I wish Google would buy Utopianet and switch it all over to Google Fiber. At least big G knows how to get a subscriber base and build excitement around their products.
Amen to the Google Fiber idea. One of the audit observations was that 50% of the bond proceeds used so far were not used for installation of the fiber, rather overhead and operation expenses. Are there no rules or provisions for use of bond money? Utopia is totally reliant on future connection fees, apparently they are not nimble enough to effectively market in a competitive environment. The longer this sloshes in the mire the greater the opportunity for private enterprise to do what they do best. Which is a better product and or delivery system at a better price. The quicker the cities seriously work toward selling their interest in Utopia the less chance of being overtaken by the ever evolving world of technology.
Just for the record, UTOPIA already offers what Google began promising 2-3 years ago (but still hasn’t turned on a single connection). UTOPIA’s problem is getting people aware of it and getting some assistance in marketing the product.
This is an excellent point, Christopher. Another point is that Google is using a tactic that has been employed by UTOPIA, in that it will not build in a neighborhood until enough people sign a commitment to create a critical mass of subscribers. The Ogden Standard Examiner editorialized on August 8 (http://www.standard.net/stories/2012/08/10/our-view-dystopia) that “advances in high-speed Internet, and its access to Utahns, could very well make UTOPIA an obsolete choice in the near future.
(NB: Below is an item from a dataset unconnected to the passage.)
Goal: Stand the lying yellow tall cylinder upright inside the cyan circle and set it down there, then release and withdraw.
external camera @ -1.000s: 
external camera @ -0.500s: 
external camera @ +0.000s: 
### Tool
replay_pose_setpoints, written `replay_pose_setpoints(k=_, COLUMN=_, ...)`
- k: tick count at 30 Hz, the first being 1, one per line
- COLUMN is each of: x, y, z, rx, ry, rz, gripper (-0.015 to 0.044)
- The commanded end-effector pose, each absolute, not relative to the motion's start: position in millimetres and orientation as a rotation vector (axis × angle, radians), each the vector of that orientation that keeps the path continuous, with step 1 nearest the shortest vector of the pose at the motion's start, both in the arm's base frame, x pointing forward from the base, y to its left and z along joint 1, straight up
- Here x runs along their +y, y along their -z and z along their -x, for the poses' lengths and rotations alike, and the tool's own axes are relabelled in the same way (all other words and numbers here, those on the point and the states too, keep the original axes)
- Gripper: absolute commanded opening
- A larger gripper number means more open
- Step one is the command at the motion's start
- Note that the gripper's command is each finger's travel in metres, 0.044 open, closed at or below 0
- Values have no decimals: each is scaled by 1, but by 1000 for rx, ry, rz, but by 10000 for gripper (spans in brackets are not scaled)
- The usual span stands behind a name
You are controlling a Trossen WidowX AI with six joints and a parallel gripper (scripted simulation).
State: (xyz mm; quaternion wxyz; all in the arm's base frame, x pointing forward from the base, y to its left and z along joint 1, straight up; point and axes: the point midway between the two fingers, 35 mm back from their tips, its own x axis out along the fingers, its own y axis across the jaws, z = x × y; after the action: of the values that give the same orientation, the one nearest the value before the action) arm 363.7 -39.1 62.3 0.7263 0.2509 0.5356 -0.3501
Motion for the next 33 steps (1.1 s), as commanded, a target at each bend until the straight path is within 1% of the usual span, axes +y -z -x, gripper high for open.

Google, for example, is already testing Internet access that is 100 times faster than conventional broadband.” Apparently they didn’t take the time to check into their claim, and either didn’t realize or glossed over that the Google project is an FTTx project, identical in most respect to UTOPIA, or that as you point out those speeds and capabilities are available on the UTOPIA network, or that Google’s marketing approach is similar in a lot of respects to UTOPIA. Unfortunately, UTOPIA has attained a brand in Utah that puts up blinders over too many people’s eyes. Its opponents have been very effective in playing on the anti-government, CAVE (look up that acronym) sentiment that is prevalent in many communities. Success will be the best rebuttal.